Matisse’s progressive attitudes towards the future of painting existed within a society that nevertheless dwelled on artistic tradition, and thus Matisse points out that “a painter who addresses the public not just in order to present his works but to reveal some of his ideas on the art of painting, exposes himself[8]” to the trained and judging gaze of its public. Bathers with a Turtle was received well by patrons of modern artists, including Karl Ernst Osthaus, the founder of the historic Folkwang Museum in Germany, yet was despised by Adolf Hitler’s regime and was sold to collector Joseph Pulitzer in the Degenerate Art Auctions before World War II.[9] Art that conflates, remixes, and moves forward, Matisse implies, exposes the artist’s work to such polarizing critique, and it is in this way that Bathers with a Turtle becomes both an “imprint of [its] time[10]” while simultaneously becoming a timeless symbol of modernity through the progression of the twentieth century.

 



[1] John Russell, The World of Matisse, 1869-1954. (New York: Time-Life Books, 1969), 36.

[2] John Russell, The World of Matisse, 1869-1954, 36.

[3] Sarah Whitfield. Fauvism. (New York: Thames and Hudson, 1996), 7.

[4] Henri Matisse “Notes of a Painter,” 1908. Reprinted and translated in Art in Theory, 1900-2000: An Anthology of Changing Ideas. 2nd ed. (Malden, MA: Blackwell Pub., 2003), 69-75.

[5] Harrison, "Henri Matisse (1869-1954), ‘Notes of a Painter,’" 71.

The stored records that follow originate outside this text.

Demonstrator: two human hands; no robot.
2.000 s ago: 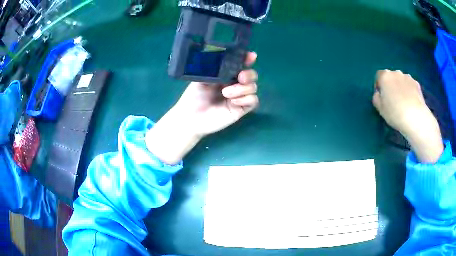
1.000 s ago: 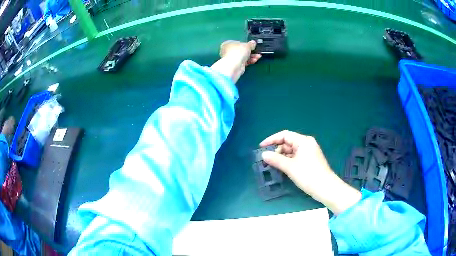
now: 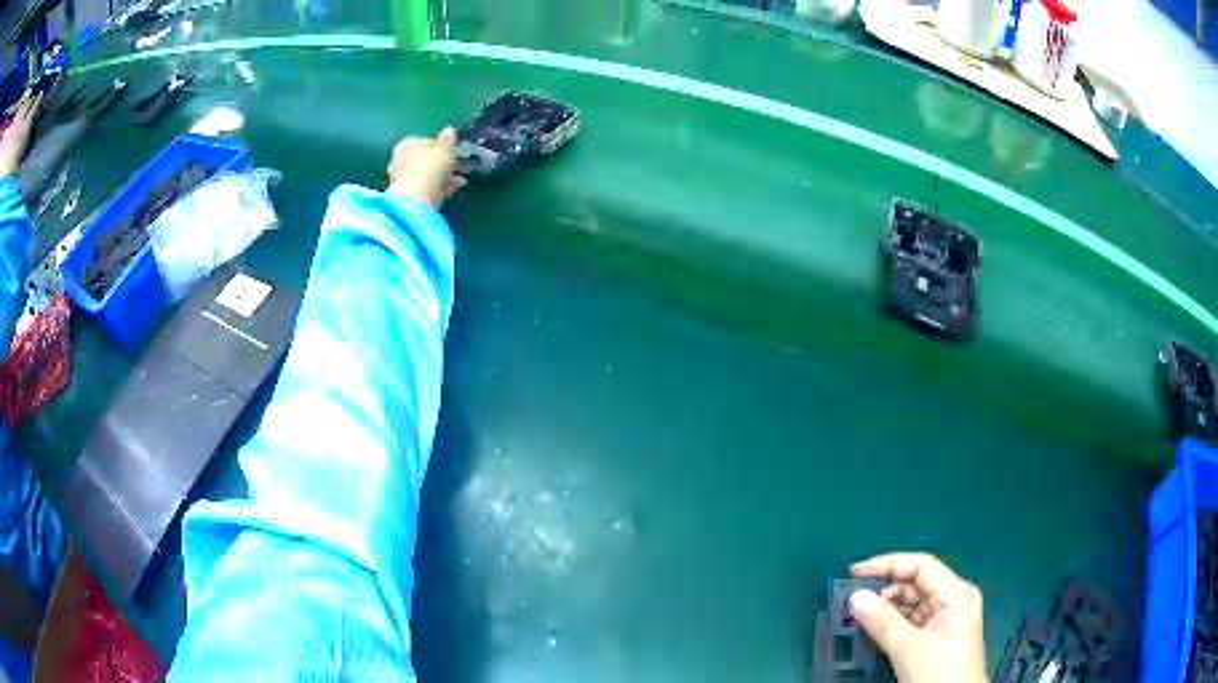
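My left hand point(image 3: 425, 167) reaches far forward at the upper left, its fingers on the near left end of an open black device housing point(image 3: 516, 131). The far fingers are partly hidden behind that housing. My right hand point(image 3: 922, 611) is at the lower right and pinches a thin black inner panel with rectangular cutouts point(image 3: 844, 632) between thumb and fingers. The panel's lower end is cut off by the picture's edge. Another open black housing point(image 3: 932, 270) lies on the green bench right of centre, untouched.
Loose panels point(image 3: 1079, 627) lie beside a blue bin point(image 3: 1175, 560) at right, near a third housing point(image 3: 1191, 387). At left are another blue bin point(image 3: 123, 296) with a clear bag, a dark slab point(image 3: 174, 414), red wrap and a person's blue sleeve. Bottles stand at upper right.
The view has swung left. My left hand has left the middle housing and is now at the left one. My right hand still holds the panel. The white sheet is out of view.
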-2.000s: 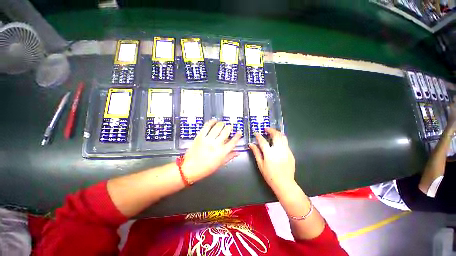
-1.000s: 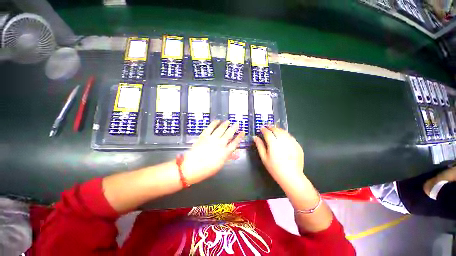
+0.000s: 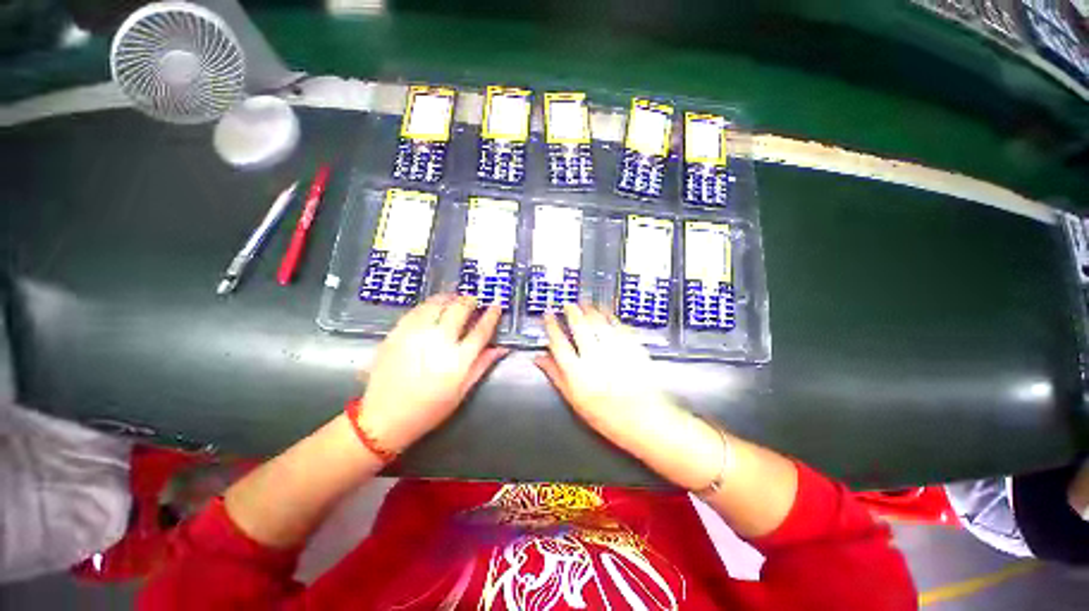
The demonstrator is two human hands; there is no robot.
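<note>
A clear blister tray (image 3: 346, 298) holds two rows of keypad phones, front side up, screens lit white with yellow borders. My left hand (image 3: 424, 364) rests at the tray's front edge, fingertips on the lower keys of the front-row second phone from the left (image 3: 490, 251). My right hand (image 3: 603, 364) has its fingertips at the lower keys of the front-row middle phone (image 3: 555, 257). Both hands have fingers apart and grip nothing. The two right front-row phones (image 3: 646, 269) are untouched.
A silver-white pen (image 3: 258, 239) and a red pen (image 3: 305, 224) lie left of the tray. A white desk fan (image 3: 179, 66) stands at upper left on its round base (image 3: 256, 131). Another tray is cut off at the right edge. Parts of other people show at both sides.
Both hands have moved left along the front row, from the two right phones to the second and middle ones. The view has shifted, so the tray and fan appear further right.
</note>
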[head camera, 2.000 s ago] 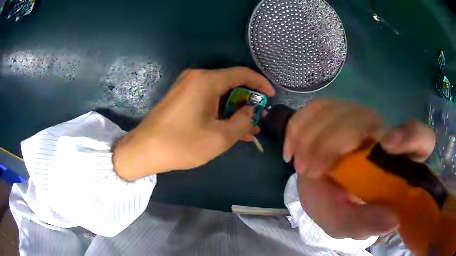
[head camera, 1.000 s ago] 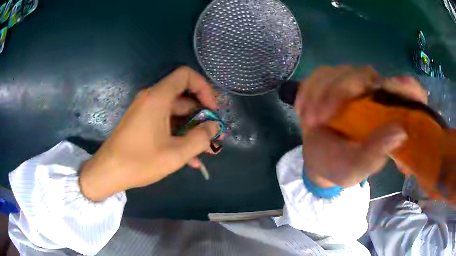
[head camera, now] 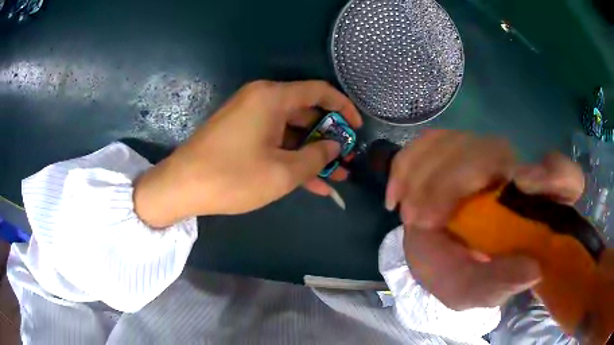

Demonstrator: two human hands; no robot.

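Note:
My left hand (head camera: 249,151) holds a small teal-rimmed unit (head camera: 331,143) between thumb and fingers, its dark and silvery inside partly showing. My right hand (head camera: 464,209) is closed around an orange electric screwdriver (head camera: 501,226), somewhat blurred. The screwdriver's black nose (head camera: 378,160) points left at the unit's right edge; whether the bit touches it cannot be told. The round screw tray (head camera: 398,60), a grey dotted disc with a thin rim, lies just beyond both hands, with many tiny specks on its right part.
Dark green bench surface (head camera: 134,40) lies under the work. Teal pieces (head camera: 596,116) lie at the right edge, near a shiny clear plastic bag (head camera: 596,175). More shiny pieces (head camera: 20,8) are at the top left corner. A pale strip (head camera: 343,281) marks the bench's near edge.
Since a second ago, the screwdriver's nose has come from beside the tray to the unit. My left hand and the unit now appear further right, as does the tray, so the view has shifted.

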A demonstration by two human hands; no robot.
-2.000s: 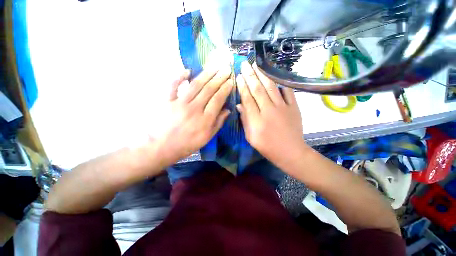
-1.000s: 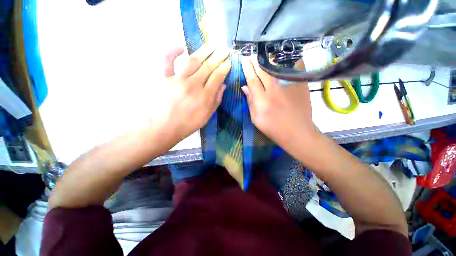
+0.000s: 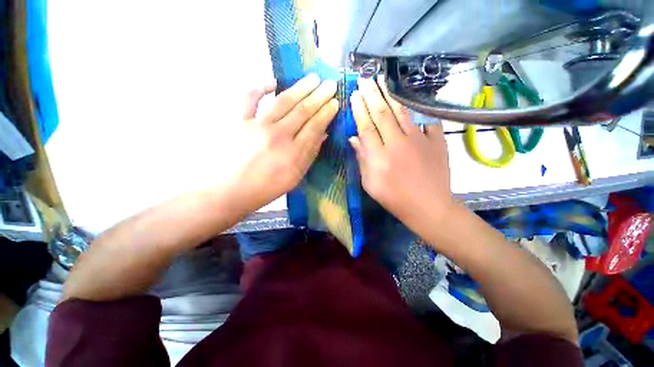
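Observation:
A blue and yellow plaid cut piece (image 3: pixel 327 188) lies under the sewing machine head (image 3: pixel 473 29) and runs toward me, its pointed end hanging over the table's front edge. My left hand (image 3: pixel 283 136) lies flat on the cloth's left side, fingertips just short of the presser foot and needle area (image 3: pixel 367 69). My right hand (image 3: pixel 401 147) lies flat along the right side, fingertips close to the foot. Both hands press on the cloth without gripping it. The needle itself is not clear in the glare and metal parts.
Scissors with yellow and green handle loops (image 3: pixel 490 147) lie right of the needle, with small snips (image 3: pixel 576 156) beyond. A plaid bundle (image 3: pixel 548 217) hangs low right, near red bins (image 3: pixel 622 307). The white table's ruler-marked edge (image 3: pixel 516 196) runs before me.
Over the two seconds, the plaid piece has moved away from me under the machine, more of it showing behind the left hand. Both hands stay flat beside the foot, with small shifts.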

[6] Harrison, "Henri Matisse (1869-1954), ‘Notes of a Painter,’" 74.

[7] Karen Wilkin. "After the Retrospective: Matisse and Picasso." The Hudson Review 46, no. 1 (1993), 195-200.

[8] Harrison, "Henri Matisse (1869-1954), ‘Notes of a Painter,’" 70.

[9] Laurie A. Stein. "The History and Reception of Matisse's Bathers with Turtle in Germany, 1908-1939." Bulletin (St. Louis Art Museum) 22, no. 3 (Fall 1998): 51.

[10] Harrison, "Henri Matisse (1869-1954), ‘Notes of a Painter,’" 75.